Give back exactly the lines of the material below that start at the line containing "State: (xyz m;" and end at the line containing "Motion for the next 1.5", and no others.

--- START ---

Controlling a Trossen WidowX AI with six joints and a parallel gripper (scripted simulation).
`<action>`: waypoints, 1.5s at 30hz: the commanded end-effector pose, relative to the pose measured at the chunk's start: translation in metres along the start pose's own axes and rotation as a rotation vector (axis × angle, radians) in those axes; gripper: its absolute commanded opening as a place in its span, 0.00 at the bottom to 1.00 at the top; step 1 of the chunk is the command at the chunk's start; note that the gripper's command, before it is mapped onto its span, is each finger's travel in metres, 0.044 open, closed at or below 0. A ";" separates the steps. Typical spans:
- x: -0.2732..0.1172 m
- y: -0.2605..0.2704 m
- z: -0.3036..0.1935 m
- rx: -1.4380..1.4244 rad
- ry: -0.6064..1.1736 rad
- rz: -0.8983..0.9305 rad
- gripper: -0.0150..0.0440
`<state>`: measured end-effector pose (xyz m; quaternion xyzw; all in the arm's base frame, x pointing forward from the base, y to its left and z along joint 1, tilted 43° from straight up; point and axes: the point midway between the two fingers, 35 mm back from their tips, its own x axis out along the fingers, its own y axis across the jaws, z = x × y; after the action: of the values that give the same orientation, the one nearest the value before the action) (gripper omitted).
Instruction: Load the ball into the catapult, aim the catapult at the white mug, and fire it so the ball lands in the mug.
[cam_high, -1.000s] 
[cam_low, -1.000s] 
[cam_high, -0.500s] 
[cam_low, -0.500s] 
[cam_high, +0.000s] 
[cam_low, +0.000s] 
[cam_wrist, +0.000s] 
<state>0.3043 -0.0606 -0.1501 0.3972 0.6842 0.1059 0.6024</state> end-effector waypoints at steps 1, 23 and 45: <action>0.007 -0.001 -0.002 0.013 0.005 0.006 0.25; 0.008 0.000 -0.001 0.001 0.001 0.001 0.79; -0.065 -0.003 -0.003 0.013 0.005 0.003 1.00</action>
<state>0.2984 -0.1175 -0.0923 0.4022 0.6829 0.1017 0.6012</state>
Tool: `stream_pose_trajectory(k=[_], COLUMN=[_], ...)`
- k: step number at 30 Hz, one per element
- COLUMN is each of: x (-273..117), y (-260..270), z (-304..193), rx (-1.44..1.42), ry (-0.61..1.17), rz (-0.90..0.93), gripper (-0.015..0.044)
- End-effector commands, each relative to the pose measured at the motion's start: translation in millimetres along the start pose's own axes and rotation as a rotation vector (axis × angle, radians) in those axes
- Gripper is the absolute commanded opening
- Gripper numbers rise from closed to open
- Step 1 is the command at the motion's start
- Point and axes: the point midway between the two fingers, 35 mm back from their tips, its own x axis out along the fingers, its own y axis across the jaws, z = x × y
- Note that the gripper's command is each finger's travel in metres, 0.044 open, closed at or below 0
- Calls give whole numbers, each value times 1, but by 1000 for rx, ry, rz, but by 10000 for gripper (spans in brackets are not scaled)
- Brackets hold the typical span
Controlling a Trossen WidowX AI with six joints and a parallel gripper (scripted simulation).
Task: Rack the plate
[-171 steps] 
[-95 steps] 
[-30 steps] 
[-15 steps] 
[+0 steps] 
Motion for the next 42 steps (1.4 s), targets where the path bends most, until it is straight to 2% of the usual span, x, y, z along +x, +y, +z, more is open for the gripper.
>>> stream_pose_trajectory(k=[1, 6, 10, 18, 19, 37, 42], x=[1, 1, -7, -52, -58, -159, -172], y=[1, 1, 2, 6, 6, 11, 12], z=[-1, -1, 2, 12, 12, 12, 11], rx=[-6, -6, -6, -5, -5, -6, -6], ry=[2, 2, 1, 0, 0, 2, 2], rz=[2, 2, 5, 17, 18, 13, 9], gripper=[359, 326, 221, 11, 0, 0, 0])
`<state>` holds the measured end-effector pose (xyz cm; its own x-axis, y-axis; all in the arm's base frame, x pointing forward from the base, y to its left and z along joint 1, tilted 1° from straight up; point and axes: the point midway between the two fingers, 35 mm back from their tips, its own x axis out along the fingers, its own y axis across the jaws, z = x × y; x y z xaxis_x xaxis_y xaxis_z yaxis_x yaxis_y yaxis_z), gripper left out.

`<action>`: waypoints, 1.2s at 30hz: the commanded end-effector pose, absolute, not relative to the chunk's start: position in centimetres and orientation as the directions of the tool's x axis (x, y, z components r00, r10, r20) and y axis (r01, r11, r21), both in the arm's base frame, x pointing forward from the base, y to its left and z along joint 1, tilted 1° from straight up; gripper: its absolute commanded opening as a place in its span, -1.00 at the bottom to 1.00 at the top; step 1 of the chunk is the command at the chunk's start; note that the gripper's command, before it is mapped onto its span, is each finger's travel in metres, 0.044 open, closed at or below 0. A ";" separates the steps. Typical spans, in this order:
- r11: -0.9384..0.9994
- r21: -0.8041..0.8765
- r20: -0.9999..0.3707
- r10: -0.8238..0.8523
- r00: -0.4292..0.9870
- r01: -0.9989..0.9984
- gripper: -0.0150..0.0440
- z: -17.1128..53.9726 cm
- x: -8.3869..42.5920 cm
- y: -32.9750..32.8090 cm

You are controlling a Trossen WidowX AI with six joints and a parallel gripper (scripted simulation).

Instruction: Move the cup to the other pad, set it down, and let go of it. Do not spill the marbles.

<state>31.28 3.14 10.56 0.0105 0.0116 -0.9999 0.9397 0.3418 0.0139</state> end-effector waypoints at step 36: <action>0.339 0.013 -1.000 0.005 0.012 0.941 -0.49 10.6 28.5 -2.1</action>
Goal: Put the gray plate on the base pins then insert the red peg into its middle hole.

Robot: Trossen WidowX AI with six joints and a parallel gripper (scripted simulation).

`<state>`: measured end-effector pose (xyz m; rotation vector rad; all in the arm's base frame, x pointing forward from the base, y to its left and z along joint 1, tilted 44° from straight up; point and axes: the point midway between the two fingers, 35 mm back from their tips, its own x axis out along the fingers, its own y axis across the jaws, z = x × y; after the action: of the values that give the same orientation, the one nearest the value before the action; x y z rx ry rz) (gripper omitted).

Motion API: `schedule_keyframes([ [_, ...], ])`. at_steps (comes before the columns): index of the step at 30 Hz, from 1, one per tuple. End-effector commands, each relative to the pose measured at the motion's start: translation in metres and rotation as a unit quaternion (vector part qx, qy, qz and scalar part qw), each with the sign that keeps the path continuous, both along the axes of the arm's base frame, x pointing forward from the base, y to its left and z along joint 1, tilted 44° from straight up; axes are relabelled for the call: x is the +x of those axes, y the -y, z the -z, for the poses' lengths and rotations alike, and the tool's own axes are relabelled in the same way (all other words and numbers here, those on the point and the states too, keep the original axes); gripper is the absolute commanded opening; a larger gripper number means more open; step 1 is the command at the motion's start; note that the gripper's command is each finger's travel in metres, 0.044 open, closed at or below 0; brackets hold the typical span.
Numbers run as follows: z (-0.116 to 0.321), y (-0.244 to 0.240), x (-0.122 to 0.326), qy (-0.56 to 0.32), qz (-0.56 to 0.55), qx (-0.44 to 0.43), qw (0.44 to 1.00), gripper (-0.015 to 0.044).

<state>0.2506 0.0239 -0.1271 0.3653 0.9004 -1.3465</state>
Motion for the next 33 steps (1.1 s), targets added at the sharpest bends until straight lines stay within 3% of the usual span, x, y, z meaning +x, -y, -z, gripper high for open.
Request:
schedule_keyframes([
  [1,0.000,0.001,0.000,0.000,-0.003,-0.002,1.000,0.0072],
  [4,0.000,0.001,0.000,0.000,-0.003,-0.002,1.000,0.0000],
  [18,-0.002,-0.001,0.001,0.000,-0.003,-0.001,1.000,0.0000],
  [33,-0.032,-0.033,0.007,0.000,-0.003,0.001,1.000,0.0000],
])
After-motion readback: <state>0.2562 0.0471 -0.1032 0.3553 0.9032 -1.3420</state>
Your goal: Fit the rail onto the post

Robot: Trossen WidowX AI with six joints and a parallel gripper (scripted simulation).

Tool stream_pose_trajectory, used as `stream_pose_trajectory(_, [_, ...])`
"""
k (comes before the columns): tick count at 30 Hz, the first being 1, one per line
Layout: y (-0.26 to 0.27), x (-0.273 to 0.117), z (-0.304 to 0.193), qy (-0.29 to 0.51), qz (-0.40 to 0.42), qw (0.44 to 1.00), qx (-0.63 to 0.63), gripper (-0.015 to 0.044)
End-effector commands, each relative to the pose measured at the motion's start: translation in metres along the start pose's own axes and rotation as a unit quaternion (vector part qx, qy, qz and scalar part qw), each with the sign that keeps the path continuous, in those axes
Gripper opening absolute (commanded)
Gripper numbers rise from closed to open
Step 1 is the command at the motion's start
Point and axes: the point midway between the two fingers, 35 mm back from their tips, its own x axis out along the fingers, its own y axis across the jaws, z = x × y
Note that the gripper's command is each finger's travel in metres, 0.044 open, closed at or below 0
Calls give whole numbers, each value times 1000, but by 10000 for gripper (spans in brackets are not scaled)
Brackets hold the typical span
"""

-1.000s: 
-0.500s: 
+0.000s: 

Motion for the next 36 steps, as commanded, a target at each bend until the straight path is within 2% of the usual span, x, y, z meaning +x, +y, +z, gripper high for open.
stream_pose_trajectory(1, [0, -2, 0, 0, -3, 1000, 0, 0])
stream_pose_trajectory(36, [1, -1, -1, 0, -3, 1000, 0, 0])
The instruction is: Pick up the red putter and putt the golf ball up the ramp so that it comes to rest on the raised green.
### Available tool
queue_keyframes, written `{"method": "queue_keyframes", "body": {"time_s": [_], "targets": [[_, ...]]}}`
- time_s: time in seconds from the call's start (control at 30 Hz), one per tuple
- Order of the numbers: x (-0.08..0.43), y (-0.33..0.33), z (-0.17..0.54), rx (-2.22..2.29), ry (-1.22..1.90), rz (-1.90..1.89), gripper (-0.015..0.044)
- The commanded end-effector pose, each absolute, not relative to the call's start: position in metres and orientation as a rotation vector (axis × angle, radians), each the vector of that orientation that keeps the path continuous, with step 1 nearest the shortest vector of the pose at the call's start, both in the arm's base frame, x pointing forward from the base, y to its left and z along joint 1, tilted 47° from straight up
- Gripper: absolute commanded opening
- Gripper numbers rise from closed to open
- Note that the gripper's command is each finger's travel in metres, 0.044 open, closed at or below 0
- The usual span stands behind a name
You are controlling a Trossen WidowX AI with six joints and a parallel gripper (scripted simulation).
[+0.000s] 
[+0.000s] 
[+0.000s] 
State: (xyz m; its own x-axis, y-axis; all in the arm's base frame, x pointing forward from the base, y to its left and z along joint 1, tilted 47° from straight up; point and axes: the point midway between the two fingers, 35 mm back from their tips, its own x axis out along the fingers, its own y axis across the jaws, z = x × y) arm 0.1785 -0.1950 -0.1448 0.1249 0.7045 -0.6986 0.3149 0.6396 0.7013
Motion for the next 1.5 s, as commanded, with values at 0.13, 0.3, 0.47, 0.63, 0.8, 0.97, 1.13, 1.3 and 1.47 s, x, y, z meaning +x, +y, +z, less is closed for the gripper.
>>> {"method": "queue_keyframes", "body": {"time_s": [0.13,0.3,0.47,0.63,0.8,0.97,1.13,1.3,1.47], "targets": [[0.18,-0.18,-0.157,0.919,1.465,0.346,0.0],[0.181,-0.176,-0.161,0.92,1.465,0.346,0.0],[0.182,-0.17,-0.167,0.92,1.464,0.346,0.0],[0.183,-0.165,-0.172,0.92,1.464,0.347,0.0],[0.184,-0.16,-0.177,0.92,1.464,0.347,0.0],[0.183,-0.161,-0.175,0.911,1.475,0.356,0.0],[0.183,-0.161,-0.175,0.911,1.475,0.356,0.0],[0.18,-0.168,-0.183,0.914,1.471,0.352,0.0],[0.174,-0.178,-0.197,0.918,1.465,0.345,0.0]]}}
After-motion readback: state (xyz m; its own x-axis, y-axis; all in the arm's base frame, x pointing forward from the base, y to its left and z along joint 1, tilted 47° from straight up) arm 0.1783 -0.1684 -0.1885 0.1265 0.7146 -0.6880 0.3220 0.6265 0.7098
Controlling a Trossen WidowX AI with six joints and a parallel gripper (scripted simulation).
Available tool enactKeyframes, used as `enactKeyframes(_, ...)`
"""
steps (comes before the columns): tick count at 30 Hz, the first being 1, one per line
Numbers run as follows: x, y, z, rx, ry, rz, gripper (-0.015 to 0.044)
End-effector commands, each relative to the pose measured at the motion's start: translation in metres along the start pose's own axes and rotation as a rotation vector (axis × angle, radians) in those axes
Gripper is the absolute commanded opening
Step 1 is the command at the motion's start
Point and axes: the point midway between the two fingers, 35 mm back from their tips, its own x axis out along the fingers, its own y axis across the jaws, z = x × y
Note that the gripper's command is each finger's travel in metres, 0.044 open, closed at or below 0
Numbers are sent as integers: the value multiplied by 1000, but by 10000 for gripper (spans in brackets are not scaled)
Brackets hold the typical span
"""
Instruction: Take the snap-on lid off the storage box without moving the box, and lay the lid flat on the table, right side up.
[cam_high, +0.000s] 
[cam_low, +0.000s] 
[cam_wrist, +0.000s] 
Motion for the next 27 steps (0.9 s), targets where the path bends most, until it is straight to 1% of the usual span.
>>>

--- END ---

#### Response area
State: (xyz m; its own x-axis, y-axis; all in the arm's base frame, x pointing forward from the base, y to its left and z along joint 1, tilted 47° from straight up; point and axes: the point midway between the two fingers, 35 mm back from their tips, its own x axis out along the fingers, its own y axis across the jaws, z = x × y) arm 0.1785 -0.1950 -0.1448 0.1249 0.7045 -0.6986 0.3149 0.6396 0.7013
Motion for the next 1.5 s, as commanded, with values at 0.13, 0.3, 0.47, 0.63, 0.8, 0.97, 1.13, 1.3 and 1.47 s, x, y, z meaning +x, +y, +z, less is closed for the gripper.

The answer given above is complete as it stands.